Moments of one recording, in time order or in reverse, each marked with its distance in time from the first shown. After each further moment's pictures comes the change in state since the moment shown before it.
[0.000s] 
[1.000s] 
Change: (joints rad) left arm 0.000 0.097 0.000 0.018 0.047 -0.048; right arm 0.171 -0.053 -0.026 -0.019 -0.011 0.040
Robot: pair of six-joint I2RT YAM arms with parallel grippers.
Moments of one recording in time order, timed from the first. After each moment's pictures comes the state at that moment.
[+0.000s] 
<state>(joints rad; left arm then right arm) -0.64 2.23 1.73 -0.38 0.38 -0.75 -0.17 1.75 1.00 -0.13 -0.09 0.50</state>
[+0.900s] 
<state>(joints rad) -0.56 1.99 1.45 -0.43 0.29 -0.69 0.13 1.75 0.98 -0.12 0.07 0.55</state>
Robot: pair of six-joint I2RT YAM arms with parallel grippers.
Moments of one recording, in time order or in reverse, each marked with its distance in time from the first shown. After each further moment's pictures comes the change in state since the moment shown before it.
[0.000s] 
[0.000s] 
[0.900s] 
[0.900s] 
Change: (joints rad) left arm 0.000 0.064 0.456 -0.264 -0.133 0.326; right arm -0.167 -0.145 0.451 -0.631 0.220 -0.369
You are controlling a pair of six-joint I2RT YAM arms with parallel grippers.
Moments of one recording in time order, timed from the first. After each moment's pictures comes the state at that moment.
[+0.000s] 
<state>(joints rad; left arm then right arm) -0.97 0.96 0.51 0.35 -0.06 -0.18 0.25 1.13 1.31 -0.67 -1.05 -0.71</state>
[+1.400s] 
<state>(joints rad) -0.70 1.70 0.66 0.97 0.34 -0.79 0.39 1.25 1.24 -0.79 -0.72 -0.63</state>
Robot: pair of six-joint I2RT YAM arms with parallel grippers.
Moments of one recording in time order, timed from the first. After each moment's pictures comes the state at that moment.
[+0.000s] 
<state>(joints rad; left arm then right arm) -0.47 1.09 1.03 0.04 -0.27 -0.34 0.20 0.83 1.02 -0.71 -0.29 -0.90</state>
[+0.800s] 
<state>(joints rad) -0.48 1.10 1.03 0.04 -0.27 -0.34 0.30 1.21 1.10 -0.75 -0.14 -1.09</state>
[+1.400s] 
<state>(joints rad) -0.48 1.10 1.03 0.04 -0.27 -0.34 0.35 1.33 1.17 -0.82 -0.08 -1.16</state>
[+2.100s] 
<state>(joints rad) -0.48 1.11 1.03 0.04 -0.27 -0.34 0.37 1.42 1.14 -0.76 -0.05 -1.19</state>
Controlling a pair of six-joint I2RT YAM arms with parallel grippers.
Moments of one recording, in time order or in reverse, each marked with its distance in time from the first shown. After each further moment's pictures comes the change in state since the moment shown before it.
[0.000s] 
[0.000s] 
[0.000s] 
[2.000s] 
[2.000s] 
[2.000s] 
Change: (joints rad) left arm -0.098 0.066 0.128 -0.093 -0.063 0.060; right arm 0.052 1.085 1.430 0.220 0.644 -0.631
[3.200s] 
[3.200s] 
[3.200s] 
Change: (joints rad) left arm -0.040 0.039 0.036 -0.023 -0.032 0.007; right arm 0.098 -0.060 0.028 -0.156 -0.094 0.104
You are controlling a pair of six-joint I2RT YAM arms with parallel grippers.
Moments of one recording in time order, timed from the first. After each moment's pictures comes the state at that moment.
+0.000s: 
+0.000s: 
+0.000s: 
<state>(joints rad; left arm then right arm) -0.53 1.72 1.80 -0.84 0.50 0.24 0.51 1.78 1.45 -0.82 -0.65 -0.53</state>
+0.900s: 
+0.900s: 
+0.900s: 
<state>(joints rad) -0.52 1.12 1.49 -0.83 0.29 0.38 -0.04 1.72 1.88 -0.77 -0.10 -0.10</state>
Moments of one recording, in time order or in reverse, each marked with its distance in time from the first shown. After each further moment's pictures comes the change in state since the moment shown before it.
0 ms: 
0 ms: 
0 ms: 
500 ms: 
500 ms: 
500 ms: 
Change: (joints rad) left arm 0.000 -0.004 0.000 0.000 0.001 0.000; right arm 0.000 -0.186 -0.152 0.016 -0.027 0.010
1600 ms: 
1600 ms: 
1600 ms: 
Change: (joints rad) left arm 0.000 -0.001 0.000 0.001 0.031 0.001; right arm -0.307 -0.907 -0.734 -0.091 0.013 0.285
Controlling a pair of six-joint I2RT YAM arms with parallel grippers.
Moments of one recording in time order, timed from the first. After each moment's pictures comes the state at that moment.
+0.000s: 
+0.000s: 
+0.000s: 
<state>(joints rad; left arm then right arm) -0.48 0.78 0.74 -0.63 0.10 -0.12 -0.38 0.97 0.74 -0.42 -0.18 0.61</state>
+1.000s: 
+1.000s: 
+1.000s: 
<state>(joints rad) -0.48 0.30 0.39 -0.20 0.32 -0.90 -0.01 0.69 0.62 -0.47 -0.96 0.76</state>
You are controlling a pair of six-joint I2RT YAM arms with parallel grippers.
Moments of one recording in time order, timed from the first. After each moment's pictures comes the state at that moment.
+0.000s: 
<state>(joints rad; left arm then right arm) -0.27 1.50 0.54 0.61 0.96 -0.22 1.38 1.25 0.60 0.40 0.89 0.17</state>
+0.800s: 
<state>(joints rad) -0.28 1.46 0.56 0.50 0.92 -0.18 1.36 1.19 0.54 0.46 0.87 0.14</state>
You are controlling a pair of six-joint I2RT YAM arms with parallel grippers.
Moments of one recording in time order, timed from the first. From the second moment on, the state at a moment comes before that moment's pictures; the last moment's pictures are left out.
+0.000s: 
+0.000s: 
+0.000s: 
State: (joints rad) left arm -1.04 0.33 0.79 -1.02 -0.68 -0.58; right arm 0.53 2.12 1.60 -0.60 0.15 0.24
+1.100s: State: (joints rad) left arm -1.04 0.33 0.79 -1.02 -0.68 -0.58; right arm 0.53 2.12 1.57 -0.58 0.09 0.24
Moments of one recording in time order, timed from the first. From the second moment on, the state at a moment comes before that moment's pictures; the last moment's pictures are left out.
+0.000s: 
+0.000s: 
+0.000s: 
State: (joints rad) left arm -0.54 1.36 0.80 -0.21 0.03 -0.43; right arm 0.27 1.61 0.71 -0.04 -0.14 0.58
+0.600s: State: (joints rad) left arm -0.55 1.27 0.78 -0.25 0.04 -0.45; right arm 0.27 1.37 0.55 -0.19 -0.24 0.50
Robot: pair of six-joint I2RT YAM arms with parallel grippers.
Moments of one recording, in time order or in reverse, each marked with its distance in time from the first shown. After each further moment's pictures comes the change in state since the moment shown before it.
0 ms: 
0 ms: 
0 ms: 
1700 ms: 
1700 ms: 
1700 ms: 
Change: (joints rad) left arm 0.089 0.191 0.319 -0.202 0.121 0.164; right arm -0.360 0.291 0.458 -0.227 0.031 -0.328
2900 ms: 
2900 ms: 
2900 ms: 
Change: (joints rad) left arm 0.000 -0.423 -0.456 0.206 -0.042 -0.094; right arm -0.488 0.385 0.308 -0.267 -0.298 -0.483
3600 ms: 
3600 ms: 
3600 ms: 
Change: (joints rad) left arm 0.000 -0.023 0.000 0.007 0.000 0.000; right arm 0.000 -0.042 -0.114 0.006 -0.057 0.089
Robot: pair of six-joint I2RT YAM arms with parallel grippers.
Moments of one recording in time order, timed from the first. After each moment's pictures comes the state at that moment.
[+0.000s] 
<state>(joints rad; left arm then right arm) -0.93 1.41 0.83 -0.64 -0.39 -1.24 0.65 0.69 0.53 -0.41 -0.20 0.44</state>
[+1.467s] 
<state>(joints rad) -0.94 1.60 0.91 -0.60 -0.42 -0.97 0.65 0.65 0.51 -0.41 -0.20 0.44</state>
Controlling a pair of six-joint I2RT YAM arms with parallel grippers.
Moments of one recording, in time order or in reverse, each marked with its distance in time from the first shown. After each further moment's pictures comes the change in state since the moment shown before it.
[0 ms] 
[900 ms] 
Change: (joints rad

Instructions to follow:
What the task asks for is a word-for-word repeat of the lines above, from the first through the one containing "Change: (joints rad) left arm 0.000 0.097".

Answer to the exercise:
Moments of one recording, in time order or in reverse, each marked with its distance in time from the first shown. After each further moment's pictures comes the change in state since the moment shown before it.
[0.000s] 
[1.000s] 
Change: (joints rad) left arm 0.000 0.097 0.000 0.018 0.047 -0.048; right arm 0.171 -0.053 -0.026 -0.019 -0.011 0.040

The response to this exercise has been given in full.